A viable, succinct program that is flexible, routine, and sustainable and tailored to pharmaceutical development work practices has been described. The hallmarks of this program include membership from all levels of the department, a defined tracking form, an efficient one hour monitoring process, and the clear presentation of findings. The program captures the spirit of the Quality Systems based approach by tracking a sample from submission through data reporting. The program is an excellent solution for maintaining compliance in today’s versatile cGMP analytical laboratory environment, that serves both the laboratory personnel’s needs and the department’s as a whole.
We are grateful to Dan Carney, Tom Raglione, Joel Young, Anne Aubry, Leticia Quinones, Steve Klohr, Pankaj Shah, Barry Scheer, and the Compliance Monitoring Team for their contributions to this article.
1. US Food and Drug Administration, guidance for Industry: Quality Systems Approach to Pharmaceutical Current Good Manufacturing Practice Regulations, Draft guidance (FDA, Rockville, MD, 2004).
2. Code of Federal Regulations, Title 21, Food and Drugs, “Current Good Manufacturing Practice for Finished Pharmaceuticals” (General Services Administration, Washington D.C. Revised March 2005), Parts 210 and 211. Code of Federal Regulations, Title 21, Food and Drugs, “Quality System Regulation” (General Services Administration, Washington D.C. Revised March 2005), Part 820.20.
3. International Conference on Harmonization, “Validation of Analytical Procedures: Methodology,” Q2B, November 1996
Peter Tattersall is a Senior Research Investigator in Analytical Research and Development at Bristol-Myers Squibb Company in New Jersey.
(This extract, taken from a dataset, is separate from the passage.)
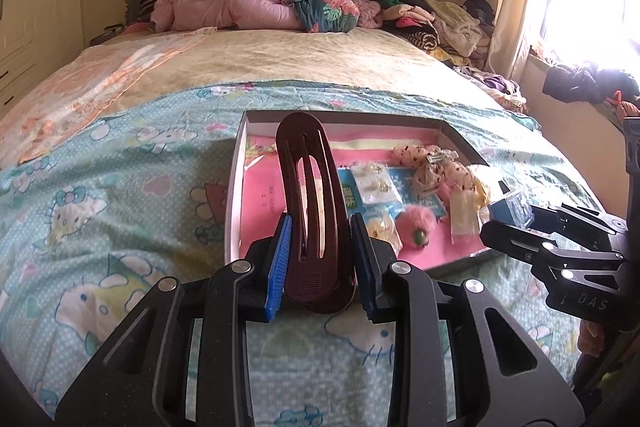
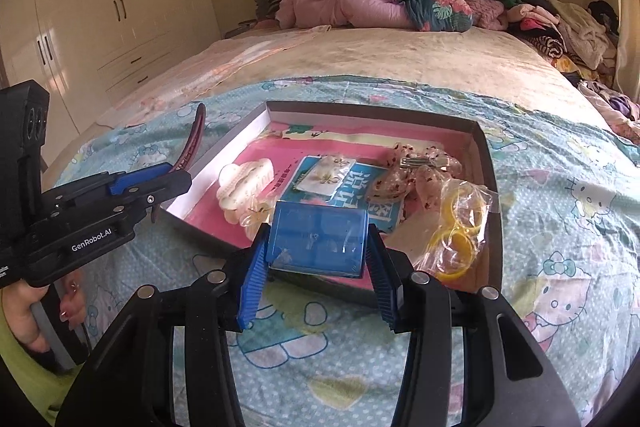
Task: Organize jewelry
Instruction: 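Carry the blue box and red clip into the box and open both tools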
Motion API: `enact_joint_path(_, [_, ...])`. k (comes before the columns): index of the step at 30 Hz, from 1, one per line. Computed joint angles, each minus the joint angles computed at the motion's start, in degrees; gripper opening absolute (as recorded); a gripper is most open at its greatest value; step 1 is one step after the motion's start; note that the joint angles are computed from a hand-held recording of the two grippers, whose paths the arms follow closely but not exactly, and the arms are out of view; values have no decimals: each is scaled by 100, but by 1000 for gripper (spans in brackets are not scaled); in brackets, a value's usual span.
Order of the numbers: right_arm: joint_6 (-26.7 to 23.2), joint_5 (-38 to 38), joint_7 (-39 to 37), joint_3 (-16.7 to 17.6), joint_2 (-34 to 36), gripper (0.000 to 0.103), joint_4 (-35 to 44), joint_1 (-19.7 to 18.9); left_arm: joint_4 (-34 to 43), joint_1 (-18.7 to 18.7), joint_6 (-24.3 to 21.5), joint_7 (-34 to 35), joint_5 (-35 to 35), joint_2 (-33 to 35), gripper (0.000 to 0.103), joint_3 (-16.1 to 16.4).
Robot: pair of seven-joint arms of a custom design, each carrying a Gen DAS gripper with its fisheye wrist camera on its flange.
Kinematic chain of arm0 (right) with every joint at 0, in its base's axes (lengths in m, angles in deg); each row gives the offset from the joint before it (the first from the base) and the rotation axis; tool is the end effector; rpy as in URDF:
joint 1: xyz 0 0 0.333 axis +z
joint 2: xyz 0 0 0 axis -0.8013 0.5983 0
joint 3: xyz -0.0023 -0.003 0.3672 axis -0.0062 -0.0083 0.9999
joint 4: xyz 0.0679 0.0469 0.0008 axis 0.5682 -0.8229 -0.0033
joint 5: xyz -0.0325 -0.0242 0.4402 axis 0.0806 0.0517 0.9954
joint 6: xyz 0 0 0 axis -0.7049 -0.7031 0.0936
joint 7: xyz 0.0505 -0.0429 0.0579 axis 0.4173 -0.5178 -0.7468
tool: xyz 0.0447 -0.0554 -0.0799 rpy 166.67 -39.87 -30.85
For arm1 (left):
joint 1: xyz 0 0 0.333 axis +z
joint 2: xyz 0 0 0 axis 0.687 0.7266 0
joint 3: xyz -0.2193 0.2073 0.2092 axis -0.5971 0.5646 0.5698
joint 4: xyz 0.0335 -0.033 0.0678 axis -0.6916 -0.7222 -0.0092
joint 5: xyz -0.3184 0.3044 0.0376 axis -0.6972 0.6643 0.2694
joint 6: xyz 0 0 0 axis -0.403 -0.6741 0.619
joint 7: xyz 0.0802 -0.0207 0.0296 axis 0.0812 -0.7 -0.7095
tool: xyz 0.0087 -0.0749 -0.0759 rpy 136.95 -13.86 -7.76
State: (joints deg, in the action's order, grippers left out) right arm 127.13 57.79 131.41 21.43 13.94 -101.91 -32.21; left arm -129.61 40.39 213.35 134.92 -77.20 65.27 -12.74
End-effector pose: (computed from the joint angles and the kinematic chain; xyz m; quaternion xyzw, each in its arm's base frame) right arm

He received his BSc. and Ph.D. from the University of Manchester, UK. He worked in Analytical Development at AstraZeneca, Wilmington prior to joining Bristol- Myers Squibb in 2003 where he currently supports both API and drug product development.
Michelle Kubin is a Research Scientist in Analytical Research and Development at Bristol-Myers Squibb. She pioneered the peer-led compliance monitoring initiative within the department in 2002 and served in a leadership role for the team for five years, in addition to her bench level analytical responsibilities. She received her BSc. in biology and chemistry at Rider University. She worked in the Environmental Services Gas Chromatography Laboratory at Mobil Research, Pennington, prior to joining Bristol-Myers Squibb in 1997 where she currently supports both API and drug product from early development stages through NDA filing.
Anwar Hussain graduated with a BA in biochemistry from Rutgers Universtiy (1989), and obtained his MS in medicinal chemistry from the University of North Carolina at Chapel Hill (1996). He has worked in the pharmaceutical industry as a research scientist for over 10 years (over 9 years at Bristol-Myers Squibb in Analytical R&D). Currently he is pursuing a Masters in Business Administration from the University of North Carolina at Chapel Hill (Kenan Flagler Business School).